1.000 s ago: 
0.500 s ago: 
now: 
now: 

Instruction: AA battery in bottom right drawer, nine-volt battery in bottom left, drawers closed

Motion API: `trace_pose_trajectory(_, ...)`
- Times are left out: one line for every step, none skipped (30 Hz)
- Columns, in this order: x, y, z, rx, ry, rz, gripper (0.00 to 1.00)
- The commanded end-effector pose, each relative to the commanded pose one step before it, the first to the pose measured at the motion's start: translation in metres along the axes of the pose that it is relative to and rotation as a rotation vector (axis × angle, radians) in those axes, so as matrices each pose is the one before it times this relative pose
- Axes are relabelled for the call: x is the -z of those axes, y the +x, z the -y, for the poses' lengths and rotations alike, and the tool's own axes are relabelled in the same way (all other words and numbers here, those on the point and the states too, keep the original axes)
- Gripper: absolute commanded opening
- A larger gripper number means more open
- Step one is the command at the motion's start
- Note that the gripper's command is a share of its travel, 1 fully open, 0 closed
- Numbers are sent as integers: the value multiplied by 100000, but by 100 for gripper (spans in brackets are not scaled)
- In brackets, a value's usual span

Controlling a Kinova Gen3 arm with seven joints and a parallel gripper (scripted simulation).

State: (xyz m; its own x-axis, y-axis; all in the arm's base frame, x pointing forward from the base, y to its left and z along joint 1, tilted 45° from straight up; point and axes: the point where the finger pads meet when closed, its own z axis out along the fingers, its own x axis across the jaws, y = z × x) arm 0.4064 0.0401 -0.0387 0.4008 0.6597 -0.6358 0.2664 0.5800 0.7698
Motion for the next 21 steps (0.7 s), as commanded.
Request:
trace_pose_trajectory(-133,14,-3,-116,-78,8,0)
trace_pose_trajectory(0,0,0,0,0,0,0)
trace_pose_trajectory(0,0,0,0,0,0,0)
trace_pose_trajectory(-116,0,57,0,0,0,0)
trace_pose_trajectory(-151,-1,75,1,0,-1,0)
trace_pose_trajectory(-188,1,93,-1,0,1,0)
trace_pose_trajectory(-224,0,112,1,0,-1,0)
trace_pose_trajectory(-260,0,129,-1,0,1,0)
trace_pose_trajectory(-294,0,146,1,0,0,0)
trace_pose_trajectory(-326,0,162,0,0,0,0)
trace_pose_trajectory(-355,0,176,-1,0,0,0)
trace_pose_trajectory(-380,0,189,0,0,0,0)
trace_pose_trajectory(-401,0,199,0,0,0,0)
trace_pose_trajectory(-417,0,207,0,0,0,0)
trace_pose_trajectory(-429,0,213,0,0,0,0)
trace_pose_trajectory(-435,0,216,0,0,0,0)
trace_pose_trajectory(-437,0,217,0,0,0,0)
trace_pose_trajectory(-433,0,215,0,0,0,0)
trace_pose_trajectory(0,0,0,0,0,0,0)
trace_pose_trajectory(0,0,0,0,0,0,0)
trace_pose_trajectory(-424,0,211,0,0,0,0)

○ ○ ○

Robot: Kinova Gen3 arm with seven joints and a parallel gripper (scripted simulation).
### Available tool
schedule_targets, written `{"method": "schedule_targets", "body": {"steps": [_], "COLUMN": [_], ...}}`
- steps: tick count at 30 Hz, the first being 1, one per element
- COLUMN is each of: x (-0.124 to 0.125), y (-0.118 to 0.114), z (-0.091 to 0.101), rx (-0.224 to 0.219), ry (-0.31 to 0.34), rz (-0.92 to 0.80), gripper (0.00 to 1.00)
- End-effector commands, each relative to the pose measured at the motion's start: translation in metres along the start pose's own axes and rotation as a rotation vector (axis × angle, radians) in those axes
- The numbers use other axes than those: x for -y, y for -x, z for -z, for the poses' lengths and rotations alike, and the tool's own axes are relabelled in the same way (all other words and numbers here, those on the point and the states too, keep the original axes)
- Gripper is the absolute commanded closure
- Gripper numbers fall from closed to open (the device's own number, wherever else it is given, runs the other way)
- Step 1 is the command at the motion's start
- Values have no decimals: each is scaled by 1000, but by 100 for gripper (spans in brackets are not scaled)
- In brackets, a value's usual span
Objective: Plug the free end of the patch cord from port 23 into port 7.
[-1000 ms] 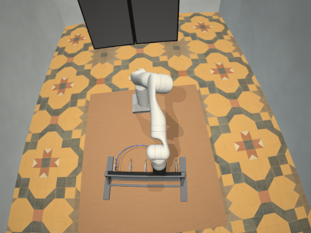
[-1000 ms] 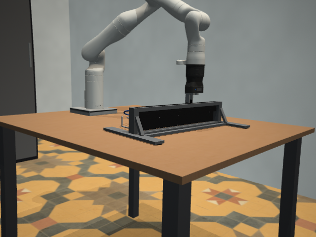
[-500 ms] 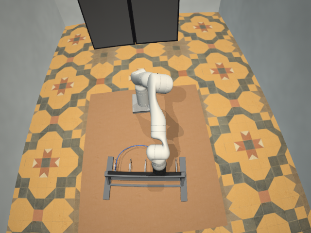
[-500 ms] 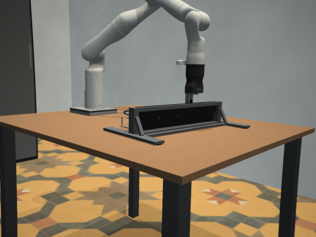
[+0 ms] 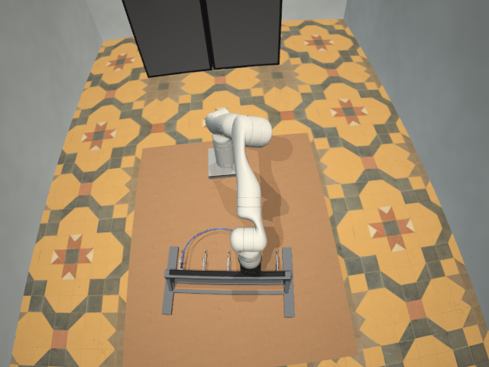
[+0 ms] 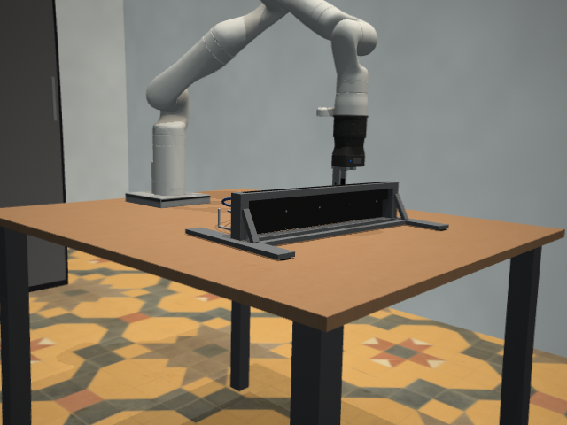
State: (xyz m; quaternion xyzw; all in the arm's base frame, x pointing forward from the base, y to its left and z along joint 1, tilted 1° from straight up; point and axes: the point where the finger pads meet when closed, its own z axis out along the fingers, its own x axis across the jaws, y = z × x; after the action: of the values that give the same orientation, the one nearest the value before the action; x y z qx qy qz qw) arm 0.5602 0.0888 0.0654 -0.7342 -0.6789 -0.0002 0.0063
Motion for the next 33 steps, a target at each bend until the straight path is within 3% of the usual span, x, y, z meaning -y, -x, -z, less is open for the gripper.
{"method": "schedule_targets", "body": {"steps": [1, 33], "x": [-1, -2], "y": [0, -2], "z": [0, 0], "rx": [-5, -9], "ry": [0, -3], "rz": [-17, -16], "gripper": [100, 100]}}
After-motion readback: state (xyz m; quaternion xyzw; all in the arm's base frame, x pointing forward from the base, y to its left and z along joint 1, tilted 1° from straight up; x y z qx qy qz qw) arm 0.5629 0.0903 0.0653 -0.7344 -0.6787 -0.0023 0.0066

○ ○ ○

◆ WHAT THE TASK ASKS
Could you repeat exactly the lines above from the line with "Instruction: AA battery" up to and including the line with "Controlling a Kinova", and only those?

◆ ANSWER TO THIS TASK
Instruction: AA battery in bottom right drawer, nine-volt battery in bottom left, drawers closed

Motion API: `trace_pose_trajectory(_, ...)`
- Times are left out: one line for every step, none skipped (30 Hz)
- Columns, in this order: x, y, z, rx, ry, rz, gripper (0.00 to 1.00)
- The commanded end-effector pose, each relative to the commanded pose one step before it, the first to the pose measured at the motion's start: translation in metres along the axes of the pose that it is relative to and rotation as a rotation vector (axis × angle, radians) in those axes, so as matrices each pose is the one before it times this relative pose
- Axes are relabelled for the call: x is the -z of those axes, y the +x, z the -y, for the poses' lengths and rotations alike, and the tool's own axes are relabelled in the same way (all other words and numbers here, those on the point and the states too, keep the original axes)
- Gripper: absolute commanded opening
- A larger gripper number means more open
- Step one is the command at the motion's start
- Note that the gripper's command is a share of its travel, 1 fully open, 0 closed
- Numbers are sent as integers: the value multiplied by 100000, but by 100 for gripper (spans in brackets are not scaled)
- In brackets, a value's usual span

Controlling a Kinova Gen3 arm with seven joints and a parallel gripper (scripted simulation).

Now the exercise is complete.